Au-delà de ce constat, on ne peut que constater l’abondance des fonds et des institutions mis en œuvre pour parer à la pandémie et pour essayer d’y mettre fin. Le 10 mars, Ursula von der Leyen, la présidente de la Commission Européenne, a annoncé que la CE allait dépêcher un fonds d’investissement de 25 milliards d’euros ; le Conseil et le Parlement doivent encore entériner cette décision.

L’UE bénéficie d’un atout considérable : à savoir le caractère pluriannuel de son budget, et donc, la souplesse de sa mobilisation des fonds ; et par là même, sa flexibilité actuelle sur les critères de convergence, concédée le 17 mars par les 27 ministres des Finances. Ce même mois a été prise une décision ambivalente, mais sans doute nécessaire dans cette urgence sanitaire : 37 milliards d’euros normalement réservés à la politique de cohésion seront accordés aux Etats, ainsi qu’une garantie de prêts de 8 milliards pour relancer leur économie.

Le Centre européen de prévention et de contrôle des maladies est une sorte d’OMS européenne ; c’est un instrument d’observation et d’analyse remarquable. Pour ce qui est de la recherche du vaccin contre le coronavirus, Horizon Europe, le programme de recherche européen, disposera de 140 millions de fonds. Par ailleurs, le Conseil Européen, sous les espèces de RescEU, mécanisme de lutte contre les catastrophes naturelles, achètera les équipements individuels.

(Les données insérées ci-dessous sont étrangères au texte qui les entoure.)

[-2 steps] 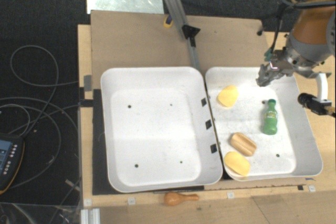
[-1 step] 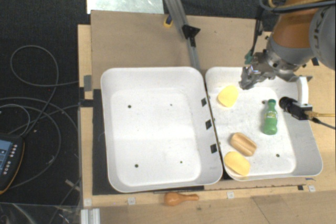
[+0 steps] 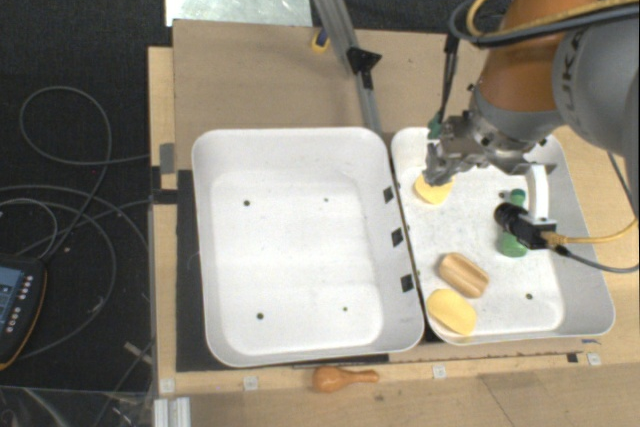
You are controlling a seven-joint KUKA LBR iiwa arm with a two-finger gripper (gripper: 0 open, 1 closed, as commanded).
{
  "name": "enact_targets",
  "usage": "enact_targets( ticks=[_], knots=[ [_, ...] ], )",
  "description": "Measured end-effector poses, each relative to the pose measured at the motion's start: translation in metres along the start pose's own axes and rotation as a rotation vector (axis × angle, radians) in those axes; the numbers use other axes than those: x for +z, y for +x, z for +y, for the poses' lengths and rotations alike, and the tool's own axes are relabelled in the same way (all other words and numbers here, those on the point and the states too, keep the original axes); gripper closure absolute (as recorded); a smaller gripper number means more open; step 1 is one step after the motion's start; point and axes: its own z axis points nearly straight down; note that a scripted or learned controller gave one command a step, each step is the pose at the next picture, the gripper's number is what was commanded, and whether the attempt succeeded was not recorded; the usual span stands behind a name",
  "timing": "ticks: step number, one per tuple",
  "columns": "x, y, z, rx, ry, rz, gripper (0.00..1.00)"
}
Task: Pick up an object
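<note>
While the pincer (image 3: 438, 172) hangs directly over the small yellow piece (image 3: 433, 192), perhaps touching it, I cannot tell whether it stands wide or narrow. A good grasp likely needs it centred on the piece and low to the right bin (image 3: 560, 310) floor before closing.
</note>
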Motion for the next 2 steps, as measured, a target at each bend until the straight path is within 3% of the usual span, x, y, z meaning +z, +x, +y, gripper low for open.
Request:
enact_targets(
  ticks=[2],
  knots=[
    [0.011, 0.107, -0.03, 0.0, 0.0, 0.0, 1.0]
  ],
)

La Banque Centrale Européenne,elle, dont on critique si souvent la roide inertie, compensera les dettes des Etats membres et de certaines entreprises (750 milliards d’euros) pour inciter les banques à concéder des prêts au taux le plus bas possible.

Et puis, les mesures restrictives aux frontières de l’UE, assurées par le Mécanisme contre les menaces graves pour la santé dans l’UE, fondé en 2009-2013 pour lutter contre la fièvre porcine, le Système d’alerte et de réponse pour la prévention et le contrôle des maladies transmissibles, la rétention du matériel médical et de protection pour l’UE, tout cela complète la panoplie européenne d’urgence appelée à lutter contre le COVID-19. S’ajoutent à cela les dispositifs d’urgence comme le Mécanisme de protection civile mis à contribution pour le rapatriement de ressortissants européens (notamment du Wuhan). Ce mécanisme a essuyé beaucoup de critiques en Italie à cause de sa lenteur…

Liste non entièrement exhaustive. Il faut y ajouter le Fonds de solidarité de l’UE, mobilisable en cas de catastrophe naturelle, et qu’on n’a pas encore utilisé cette année.

Tout cela forme un dispositif très remarquable, sans équivalent, qu’on qualifiera même d’admirable. Resterait à en renforcer très vite la cohésion et l’unité. L’efficacité même de la lutte contre le COVID-19 en dépendra. Ainsi que celle du combat contre d’autres éventuels malheurs, auxquels l’Europe pourrait répondre de manière très pertinente si on s’y employait activement, si s’éveillait un nouvel activisme européen. A commencer par l’injustice, les inégalités et la pauvreté.